SIMD table lookups are done very efficiently with a single _mm_shuffle_epi8(). I use SSE's float to int conversion to get the exponent and significand used for the fixed point approximation. I also software pipelined the loop to get ~1.25x speedup, so further code optimizations are probably unlikely.
What I'm asking is if there's a more efficient approximation at a higher level?
For example:
Can this function be decomposed into functions with a limited domain like
log2((2^x) * significand) = x + log2(significand)
hence eliminating the need to deal with different ranges (table lookups). The main problem I think is adding the k1 term kills all those nice log properties that we know and love, making it not possible. Or is it?

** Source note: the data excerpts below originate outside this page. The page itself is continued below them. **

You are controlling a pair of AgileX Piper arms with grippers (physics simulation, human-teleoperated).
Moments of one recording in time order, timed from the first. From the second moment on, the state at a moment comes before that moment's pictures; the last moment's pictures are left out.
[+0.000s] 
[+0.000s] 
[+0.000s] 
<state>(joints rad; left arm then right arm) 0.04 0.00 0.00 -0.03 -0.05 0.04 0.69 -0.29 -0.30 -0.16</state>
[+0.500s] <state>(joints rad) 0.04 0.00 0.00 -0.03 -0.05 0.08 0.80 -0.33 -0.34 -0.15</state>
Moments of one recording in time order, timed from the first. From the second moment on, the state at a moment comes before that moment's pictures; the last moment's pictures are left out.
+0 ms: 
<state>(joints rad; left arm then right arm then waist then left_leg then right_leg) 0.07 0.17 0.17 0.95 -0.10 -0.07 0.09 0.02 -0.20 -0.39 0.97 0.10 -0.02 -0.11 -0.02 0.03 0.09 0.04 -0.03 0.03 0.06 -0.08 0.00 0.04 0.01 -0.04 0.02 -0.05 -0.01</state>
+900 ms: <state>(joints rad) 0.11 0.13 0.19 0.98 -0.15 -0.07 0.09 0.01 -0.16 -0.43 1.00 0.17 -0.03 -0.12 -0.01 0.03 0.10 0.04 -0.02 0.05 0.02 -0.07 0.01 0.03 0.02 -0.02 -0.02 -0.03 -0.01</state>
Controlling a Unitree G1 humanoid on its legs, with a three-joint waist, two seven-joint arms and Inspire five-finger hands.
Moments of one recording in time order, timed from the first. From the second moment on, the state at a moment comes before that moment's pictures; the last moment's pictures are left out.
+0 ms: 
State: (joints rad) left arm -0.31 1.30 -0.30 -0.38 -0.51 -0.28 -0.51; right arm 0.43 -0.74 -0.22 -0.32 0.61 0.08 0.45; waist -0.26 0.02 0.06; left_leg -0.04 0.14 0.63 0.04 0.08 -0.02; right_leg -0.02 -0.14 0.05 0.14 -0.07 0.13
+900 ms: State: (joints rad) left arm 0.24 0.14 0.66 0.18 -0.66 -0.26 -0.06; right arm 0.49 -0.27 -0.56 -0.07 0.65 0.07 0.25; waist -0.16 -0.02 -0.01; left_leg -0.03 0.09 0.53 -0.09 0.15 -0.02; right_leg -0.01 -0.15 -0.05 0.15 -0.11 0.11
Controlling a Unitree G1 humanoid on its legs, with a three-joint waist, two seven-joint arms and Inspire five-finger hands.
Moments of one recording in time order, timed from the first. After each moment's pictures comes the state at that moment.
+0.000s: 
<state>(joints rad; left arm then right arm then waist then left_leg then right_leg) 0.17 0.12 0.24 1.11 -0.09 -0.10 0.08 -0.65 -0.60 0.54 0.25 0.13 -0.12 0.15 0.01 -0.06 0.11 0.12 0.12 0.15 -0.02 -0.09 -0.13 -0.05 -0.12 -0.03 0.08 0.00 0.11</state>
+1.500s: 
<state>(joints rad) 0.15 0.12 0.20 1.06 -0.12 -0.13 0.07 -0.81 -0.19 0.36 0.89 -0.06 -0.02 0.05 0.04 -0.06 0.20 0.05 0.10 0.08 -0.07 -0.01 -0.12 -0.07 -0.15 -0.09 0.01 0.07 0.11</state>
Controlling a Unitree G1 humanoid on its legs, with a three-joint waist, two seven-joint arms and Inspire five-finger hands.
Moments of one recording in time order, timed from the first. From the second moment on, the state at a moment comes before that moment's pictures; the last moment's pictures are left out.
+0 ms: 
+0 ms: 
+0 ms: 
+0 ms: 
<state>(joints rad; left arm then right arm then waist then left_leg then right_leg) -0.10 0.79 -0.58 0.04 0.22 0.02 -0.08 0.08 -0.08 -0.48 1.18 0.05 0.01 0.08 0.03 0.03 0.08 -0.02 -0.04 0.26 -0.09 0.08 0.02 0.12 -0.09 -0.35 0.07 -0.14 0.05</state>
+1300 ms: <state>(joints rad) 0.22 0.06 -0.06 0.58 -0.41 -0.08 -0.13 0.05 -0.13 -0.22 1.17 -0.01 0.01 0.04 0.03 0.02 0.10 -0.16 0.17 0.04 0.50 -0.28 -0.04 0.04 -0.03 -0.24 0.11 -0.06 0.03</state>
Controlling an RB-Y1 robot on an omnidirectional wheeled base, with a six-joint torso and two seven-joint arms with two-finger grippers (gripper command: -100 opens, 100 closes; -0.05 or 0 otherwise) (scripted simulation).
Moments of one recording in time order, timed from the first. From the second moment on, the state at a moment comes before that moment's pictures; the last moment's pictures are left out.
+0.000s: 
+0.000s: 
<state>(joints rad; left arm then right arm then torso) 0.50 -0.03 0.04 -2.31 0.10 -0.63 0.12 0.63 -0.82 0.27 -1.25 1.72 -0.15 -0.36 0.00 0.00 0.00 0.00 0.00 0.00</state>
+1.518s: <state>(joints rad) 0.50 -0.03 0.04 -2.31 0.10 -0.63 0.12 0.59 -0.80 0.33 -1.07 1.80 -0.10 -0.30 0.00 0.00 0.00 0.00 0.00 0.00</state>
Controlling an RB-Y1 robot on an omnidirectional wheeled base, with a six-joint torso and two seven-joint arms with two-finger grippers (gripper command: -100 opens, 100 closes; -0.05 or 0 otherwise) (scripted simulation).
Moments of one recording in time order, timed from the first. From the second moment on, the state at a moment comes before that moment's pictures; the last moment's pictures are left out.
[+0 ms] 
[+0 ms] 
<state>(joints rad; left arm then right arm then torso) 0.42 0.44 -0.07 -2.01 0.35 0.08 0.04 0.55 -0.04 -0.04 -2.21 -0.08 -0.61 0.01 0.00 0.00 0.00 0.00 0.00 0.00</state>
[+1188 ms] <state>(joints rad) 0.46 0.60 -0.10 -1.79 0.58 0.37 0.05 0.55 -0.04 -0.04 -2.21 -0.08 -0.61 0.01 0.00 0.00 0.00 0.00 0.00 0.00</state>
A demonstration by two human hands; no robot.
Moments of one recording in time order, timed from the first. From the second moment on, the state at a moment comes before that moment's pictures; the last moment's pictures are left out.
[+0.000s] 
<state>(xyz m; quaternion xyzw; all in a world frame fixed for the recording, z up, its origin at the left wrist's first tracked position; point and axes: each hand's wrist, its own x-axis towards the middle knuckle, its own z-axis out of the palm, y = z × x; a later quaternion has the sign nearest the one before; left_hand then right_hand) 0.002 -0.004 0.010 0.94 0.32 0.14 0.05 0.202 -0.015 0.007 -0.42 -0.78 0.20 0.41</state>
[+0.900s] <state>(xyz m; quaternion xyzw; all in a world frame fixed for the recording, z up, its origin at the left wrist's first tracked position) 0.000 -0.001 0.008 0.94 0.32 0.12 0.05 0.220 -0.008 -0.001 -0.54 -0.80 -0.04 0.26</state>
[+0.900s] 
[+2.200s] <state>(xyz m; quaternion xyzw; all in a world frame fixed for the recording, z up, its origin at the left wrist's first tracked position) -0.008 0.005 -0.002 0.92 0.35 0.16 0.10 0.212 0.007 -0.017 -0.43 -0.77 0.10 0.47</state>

Iterative method? don't think so because the Newton method for log[x] is already a complicated expression
Exploiting locality of neighboring pixels? - if the range of the 8 inputs fall in the same approximation range, then I can look up a single coefficient, instead of looking up separate coefficients for each element. Thus, I can use this as a fast common case, and use a slower, general code path when it isn't. But for my data, the range needs to be ~2000 before this property hold 70% of the time, which doesn't seem to make this method competitive.
Please, give me some opinion, especially if you're an applied mathematician, even if you say it can't be done. Thanks.
You should be able to improve on least-squares fitting by using Chebyshev approximation. (The idea is, you're looking for the approximation whose worst-case deviation in a range is least; least-squares instead looks for the one whose summed squared difference is least.) I would guess this doesn't make a huge difference for your problem, but I'm not sure -- hopefully it could reduce the number of ranges you need to split into, somewhat.
If there's already a fast implementation of log(x), maybe compute P(x) * log(x) where P(x) is a polynomial chosen by Chebyshev approximation. (Instead of trying to do the whole function as a polynomial approx -- to need less range-reduction.)
I'm an amateur here -- just dipping my toe in as there aren't a lot of answers already.
One observation:
You can find an expression for how large x needs to be as a function of k0 and k1, such that the term x^k0 dominates k1 enough for the approximation:
x^k0 +k1 ~= x^k0, allowing you to approximately evaluate the function as
k0*Log(x).
This would take care of all x's above some value.
I recently read how the sRGB model compresses physical tri stimulus values into stored RGB values.
It basically is very similar to the function I try to approximate, except that it's defined piece wise:
k0 x, x < 0.0031308
k1 x^0.417 - k2 otherwise
I was told the constant addition in Log[x^k0 + k1] was to make the beginning of the function more linear. But that can easily be achieved with a piece wise approximation. That would make the approximation a lot more "uniform" - with only 2 approximation ranges. This should be cheaper to compute due to no longer needing to compute an approximation range index (integer log) and doing SIMD coefficient lookup.
For now, I conclude this will be the best approach, even though it doesn't approximate the function precisely. The hard part will be proposing this change and convincing people to use it.